3 Things Social Media Is Teaching Teens And What We Can Do About It
I was watching an episode of Broad City not too long ago and in an episode one of the characters is experiencing FOMO. Her friend had gone and gotten a nose piercing. Something very unlike her and the other character was feeling like she had missed out on the experience. She spent the rest of the episode obsessed with the idea of missing out on more.
This is exactly what I think social media is doing to our kids.
Teens are watching their friends show off their latest smartphone, or go to the biggest party. They are viewing a world of vacations, days out, big games, each photo cooler than the last.
The only problem is that it is all fake.
A study found that more than half of millennials have lied about where they are, what they are doing or what they have, by posting something misleading on social media.
For the most part, these fibs are small, making it look like something is more fancy, expensive or exclusive than it actually is. But it is doing more harm than might be expected, because of the things it is teaching our kids.

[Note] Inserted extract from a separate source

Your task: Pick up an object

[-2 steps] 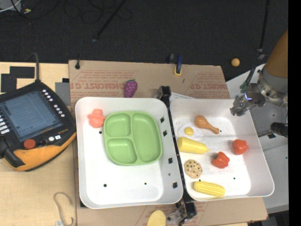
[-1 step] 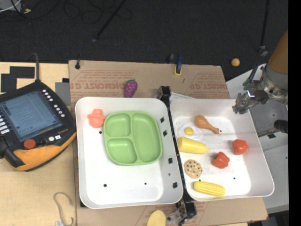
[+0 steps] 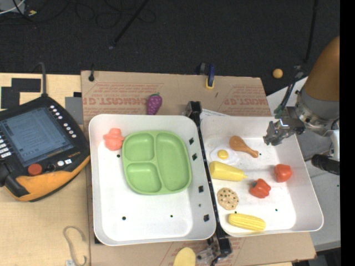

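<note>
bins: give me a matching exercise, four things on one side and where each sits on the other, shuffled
Things:
1. green divided plate
2. cookie
3. purple grapes
4. drumstick

Places:
A. on the cardboard behind the left bin
B. far part of the right bin, nearest the gripper
C. middle of the left bin, beside a pink toy
D. near part of the right bin, between the yellow pepper and the corn cob

Pairs: 1-C, 2-D, 3-A, 4-B
</note>
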`<state>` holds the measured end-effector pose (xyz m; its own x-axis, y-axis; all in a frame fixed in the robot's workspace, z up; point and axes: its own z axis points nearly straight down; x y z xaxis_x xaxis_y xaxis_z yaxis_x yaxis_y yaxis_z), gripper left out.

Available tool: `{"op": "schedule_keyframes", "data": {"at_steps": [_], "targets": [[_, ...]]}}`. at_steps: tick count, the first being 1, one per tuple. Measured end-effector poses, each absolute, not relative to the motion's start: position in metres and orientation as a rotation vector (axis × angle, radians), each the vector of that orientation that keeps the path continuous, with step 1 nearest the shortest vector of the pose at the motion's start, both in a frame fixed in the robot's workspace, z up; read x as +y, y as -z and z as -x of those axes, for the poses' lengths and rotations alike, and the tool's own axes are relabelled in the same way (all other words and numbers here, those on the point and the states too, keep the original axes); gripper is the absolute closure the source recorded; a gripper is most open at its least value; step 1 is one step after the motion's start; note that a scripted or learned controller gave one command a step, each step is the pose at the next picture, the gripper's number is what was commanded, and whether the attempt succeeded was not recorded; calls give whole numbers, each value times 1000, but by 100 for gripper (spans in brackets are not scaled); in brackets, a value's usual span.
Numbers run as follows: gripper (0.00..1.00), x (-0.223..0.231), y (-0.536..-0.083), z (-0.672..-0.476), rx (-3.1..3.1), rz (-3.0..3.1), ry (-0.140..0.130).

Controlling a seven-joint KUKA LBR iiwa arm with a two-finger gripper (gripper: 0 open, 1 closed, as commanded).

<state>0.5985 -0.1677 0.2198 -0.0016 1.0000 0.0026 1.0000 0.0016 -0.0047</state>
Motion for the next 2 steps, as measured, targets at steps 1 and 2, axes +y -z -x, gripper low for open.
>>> {"op": "schedule_keyframes", "data": {"at_steps": [1, 2], "targets": [[100, -117, -230, -575, -2221, 2215, -1], [100, -72, -234, -556, -2221, 2215, -2]]}}
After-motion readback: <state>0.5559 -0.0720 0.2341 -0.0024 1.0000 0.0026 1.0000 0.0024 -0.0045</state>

What Social Media Is Teaching Our Kids
- Everyone is having a better life – It is hard to look at social media posts showing exotic vacations, fancy cars and laughter filled brunches without feeling some twinge of envy. But for many teens, it goes deeper and makes them feel like their life is never going to be as good as what they see on the screen. Moreover, they begin to wonder what is wrong with them…why can’t they be like that. Add that to the boredom created by our always moving tech-advanced world and you have a bad combination.
- Privacy is overrated – My wife has about 3,000 people on her Facebook friends list. Of those people, she knows maybe 200 in real life. It hit me once when I was looking at her page how many random strangers see her pics, her day to day posts, what city she lives in, where she works…everything. Which pushed me to talk to my kids about privacy and knowing who is watching. Their Instagrams were, at that point, public. They didn’t get what the big deal with privacy was. Who cared if some random people saw that my daughter played soccer, or my son loved PC games over console? Needless to say, their accounts are now private.
- We have to be glued to our phones – I make my kids leave their phones at home when we go on our once a week hikes. Why? Because I don’t want them to be glued to their screens the whole time and miss out on what is around us. They used to complain and say they wanted photos for their feed. The compromise was I would let them each take two photos per hike on my phone and send it to them for later. Dad: 1, Instagram: 0.
It’s important that we we take the time to talk to our children about what we see on social media and the reality around us. We can help them to understand the internet and it’s endless amounts of media and social use – giving them a grounded perspective of what’s real and what is just an illusion or partial truth on their social account. Reminding them to focus on reality will help them to maintain a healthy self-esteem and ultimately improve their lives.